What you have to do. Nothing in the entries should change; repeat them exactly.

Materials provided section start

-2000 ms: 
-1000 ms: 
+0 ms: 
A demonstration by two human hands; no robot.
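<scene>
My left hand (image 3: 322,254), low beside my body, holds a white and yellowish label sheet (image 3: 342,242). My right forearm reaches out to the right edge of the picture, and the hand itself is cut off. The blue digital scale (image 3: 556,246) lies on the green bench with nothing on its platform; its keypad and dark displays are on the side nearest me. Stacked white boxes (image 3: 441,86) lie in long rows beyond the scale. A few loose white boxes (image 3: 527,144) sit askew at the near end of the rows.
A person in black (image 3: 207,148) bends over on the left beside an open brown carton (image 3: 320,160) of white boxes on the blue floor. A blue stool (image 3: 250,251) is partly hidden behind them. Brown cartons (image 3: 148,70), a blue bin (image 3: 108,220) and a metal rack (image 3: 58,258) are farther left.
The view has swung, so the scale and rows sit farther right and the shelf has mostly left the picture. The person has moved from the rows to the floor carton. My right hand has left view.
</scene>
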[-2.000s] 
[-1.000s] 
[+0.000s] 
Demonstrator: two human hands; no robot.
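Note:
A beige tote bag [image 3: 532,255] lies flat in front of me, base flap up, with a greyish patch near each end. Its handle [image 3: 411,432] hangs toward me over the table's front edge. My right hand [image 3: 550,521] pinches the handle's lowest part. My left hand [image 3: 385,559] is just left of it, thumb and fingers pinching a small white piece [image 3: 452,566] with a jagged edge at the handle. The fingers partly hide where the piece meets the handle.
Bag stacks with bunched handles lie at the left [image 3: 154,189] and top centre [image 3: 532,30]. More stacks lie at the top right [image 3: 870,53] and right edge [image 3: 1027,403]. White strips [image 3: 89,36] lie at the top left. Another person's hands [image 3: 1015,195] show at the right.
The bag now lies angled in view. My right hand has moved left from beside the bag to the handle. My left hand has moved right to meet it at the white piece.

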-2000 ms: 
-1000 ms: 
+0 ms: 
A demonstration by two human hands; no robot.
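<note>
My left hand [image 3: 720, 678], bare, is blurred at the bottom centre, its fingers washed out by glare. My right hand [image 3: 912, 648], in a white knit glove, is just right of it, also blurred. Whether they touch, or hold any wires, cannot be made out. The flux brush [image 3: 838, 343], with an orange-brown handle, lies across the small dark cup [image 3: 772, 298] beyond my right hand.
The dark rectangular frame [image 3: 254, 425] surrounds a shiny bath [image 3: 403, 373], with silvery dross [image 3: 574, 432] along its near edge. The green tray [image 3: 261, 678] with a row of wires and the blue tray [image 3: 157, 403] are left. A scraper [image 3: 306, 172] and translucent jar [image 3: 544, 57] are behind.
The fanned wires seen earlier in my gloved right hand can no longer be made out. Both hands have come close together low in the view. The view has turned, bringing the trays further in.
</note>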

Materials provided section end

Solution to this exercise.
-2000 ms: 
-1000 ms: 
+0 ms: 
A demonstration by two human hands; no robot.
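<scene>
My left hand (image 3: 322,254), low beside my body, holds a white and yellowish label sheet (image 3: 342,242). My right forearm reaches out to the right edge of the picture, and the hand itself is cut off. The blue digital scale (image 3: 556,246) lies on the green bench with nothing on its platform; its keypad and dark displays are on the side nearest me. Stacked white boxes (image 3: 441,86) lie in long rows beyond the scale. A few loose white boxes (image 3: 527,144) sit askew at the near end of the rows.
A person in black (image 3: 207,148) bends over on the left beside an open brown carton (image 3: 320,160) of white boxes on the blue floor. A blue stool (image 3: 250,251) is partly hidden behind them. Brown cartons (image 3: 148,70), a blue bin (image 3: 108,220) and a metal rack (image 3: 58,258) are farther left.
The view has swung, so the scale and rows sit farther right and the shelf has mostly left the picture. The person has moved from the rows to the floor carton. My right hand has left view.
</scene>
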[-2.000s] 
[-1.000s] 
[+0.000s] 
Demonstrator: two human hands; no robot.
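Note:
A beige tote bag [image 3: 532,255] lies flat in front of me, base flap up, with a greyish patch near each end. Its handle [image 3: 411,432] hangs toward me over the table's front edge. My right hand [image 3: 550,521] pinches the handle's lowest part. My left hand [image 3: 385,559] is just left of it, thumb and fingers pinching a small white piece [image 3: 452,566] with a jagged edge at the handle. The fingers partly hide where the piece meets the handle.
Bag stacks with bunched handles lie at the left [image 3: 154,189] and top centre [image 3: 532,30]. More stacks lie at the top right [image 3: 870,53] and right edge [image 3: 1027,403]. White strips [image 3: 89,36] lie at the top left. Another person's hands [image 3: 1015,195] show at the right.
The bag now lies angled in view. My right hand has moved left from beside the bag to the handle. My left hand has moved right to meet it at the white piece.
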
-2000 ms: 
-1000 ms: 
+0 ms: 
A demonstration by two human hands; no robot.
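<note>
My left hand [image 3: 720, 678], bare, is blurred at the bottom centre, its fingers washed out by glare. My right hand [image 3: 912, 648], in a white knit glove, is just right of it, also blurred. Whether they touch, or hold any wires, cannot be made out. The flux brush [image 3: 838, 343], with an orange-brown handle, lies across the small dark cup [image 3: 772, 298] beyond my right hand.
The dark rectangular frame [image 3: 254, 425] surrounds a shiny bath [image 3: 403, 373], with silvery dross [image 3: 574, 432] along its near edge. The green tray [image 3: 261, 678] with a row of wires and the blue tray [image 3: 157, 403] are left. A scraper [image 3: 306, 172] and translucent jar [image 3: 544, 57] are behind.
The fanned wires seen earlier in my gloved right hand can no longer be made out. Both hands have come close together low in the view. The view has turned, bringing the trays further in.
</note>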

No further work remains in this exercise.